Aim of the task.
This exercise asks for every line of the material that contains the word "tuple".

╭─ Supplied material

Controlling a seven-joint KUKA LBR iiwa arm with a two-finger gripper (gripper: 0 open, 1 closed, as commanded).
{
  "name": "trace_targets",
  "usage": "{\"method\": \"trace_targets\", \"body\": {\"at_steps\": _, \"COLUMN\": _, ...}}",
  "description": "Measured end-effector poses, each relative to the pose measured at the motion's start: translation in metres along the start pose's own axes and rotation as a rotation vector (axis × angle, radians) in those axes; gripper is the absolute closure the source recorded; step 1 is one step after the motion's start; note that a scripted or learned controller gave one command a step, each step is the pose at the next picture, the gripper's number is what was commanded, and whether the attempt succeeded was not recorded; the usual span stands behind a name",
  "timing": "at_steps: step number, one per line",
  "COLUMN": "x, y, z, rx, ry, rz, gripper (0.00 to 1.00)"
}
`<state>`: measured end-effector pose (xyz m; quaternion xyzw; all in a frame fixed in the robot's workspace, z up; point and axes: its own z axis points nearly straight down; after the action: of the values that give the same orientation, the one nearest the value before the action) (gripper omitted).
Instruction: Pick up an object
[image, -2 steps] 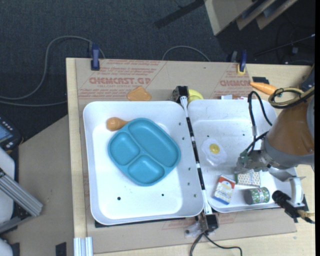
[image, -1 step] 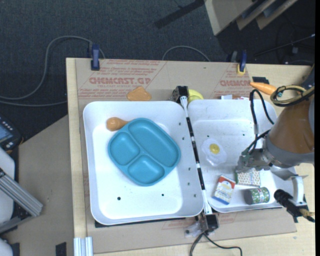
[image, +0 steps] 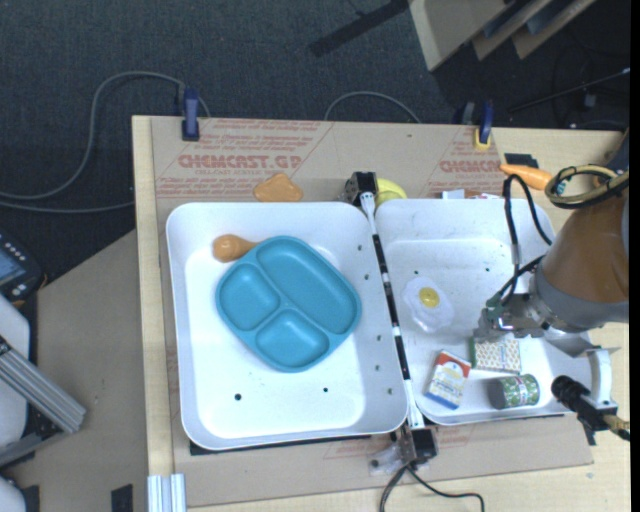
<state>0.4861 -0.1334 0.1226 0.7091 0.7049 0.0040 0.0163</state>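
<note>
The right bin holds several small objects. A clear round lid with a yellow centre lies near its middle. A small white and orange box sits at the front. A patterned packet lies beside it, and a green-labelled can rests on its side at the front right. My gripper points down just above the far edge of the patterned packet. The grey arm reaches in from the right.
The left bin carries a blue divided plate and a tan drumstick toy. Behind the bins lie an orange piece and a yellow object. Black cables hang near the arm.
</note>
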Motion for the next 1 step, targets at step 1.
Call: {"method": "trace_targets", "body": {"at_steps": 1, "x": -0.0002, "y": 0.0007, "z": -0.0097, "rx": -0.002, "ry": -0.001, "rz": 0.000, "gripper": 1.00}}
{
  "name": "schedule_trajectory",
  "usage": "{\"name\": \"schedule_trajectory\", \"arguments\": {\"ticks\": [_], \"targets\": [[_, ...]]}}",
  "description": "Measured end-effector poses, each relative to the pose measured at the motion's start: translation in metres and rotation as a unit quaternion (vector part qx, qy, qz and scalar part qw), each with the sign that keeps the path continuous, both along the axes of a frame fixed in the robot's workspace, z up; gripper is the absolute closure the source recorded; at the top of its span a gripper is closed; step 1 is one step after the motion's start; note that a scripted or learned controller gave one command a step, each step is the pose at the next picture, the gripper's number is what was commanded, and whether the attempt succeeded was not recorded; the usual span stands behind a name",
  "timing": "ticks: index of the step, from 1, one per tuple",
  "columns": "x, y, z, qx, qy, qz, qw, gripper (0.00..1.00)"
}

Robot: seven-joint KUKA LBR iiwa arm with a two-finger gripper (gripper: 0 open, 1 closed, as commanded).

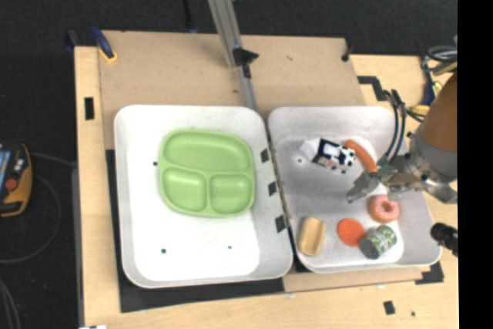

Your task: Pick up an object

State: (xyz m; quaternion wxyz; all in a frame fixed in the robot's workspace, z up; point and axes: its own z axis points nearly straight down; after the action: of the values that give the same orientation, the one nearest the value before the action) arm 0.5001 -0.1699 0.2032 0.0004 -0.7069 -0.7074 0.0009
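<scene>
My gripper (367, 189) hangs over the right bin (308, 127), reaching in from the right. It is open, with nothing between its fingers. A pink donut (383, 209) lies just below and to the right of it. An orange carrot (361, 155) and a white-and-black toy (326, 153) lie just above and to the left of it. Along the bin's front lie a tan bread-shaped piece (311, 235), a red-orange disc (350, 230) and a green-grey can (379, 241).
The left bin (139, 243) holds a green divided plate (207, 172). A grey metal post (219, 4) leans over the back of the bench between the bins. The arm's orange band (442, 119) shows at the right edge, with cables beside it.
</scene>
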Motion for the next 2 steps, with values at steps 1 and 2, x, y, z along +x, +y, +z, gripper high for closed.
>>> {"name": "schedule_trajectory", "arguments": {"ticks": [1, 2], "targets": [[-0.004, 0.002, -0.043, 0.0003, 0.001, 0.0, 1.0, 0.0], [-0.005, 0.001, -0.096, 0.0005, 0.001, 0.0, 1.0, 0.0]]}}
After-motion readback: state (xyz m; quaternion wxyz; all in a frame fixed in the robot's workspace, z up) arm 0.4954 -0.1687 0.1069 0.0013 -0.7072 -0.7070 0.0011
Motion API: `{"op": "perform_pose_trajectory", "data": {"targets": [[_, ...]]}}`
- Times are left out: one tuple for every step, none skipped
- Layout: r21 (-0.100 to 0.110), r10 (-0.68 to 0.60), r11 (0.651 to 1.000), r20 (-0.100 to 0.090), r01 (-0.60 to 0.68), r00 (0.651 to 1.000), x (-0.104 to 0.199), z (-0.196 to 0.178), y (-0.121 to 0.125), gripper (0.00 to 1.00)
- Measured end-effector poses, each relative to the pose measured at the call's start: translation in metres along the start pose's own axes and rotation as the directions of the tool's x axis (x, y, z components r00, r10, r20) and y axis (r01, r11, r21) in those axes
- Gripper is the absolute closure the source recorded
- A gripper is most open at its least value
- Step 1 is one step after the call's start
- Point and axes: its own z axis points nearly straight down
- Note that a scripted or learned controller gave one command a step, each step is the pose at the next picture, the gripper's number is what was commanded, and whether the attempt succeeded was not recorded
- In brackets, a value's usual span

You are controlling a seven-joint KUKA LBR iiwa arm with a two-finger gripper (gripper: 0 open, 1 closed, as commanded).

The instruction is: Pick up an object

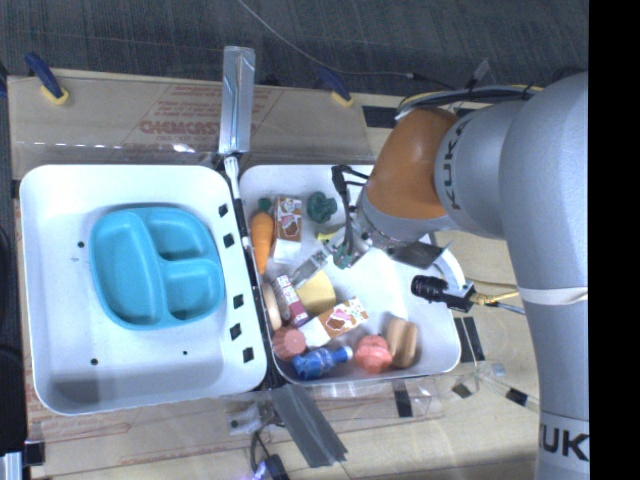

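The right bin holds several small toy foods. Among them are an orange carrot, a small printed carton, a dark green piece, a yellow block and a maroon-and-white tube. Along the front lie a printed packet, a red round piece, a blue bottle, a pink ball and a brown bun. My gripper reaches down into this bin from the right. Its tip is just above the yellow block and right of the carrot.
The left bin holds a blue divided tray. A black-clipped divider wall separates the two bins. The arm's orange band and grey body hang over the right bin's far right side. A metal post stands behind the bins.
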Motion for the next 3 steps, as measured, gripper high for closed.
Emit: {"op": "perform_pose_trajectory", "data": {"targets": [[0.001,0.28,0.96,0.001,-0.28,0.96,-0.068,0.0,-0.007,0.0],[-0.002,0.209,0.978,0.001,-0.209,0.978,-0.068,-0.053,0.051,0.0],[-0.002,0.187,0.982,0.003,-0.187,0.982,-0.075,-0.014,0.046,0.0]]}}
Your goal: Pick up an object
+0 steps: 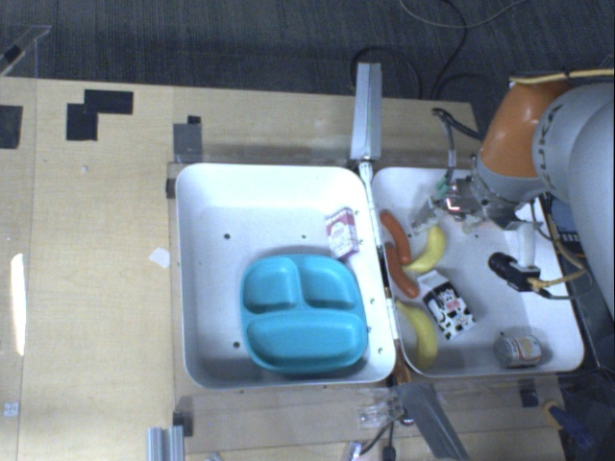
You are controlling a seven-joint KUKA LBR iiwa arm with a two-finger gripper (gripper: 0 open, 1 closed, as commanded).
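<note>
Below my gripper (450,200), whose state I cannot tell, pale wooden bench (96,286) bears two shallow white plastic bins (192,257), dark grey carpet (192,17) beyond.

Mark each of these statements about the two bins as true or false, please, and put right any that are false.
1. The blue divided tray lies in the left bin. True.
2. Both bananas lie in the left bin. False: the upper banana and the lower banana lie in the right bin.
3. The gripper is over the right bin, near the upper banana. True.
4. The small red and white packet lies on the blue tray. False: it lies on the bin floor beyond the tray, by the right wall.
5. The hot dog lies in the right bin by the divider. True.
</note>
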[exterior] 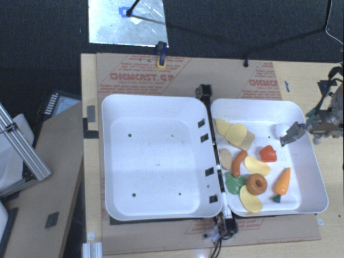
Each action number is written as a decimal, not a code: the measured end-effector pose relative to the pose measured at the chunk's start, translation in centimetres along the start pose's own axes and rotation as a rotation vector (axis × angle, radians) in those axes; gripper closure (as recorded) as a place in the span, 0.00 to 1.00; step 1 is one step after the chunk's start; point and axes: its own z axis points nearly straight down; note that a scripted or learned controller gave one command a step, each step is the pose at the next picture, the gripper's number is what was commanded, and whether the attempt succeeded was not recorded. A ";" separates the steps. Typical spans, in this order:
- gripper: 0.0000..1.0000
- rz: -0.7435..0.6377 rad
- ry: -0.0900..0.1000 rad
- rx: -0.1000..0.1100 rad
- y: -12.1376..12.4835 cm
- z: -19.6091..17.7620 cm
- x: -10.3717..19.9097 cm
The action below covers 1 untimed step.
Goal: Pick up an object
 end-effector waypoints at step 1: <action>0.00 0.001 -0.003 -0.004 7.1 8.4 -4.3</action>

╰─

Solution below.
  "timing": "ticks: index of the step, from 1, one per tuple",
- Times are left out: one tuple for every step, none skipped

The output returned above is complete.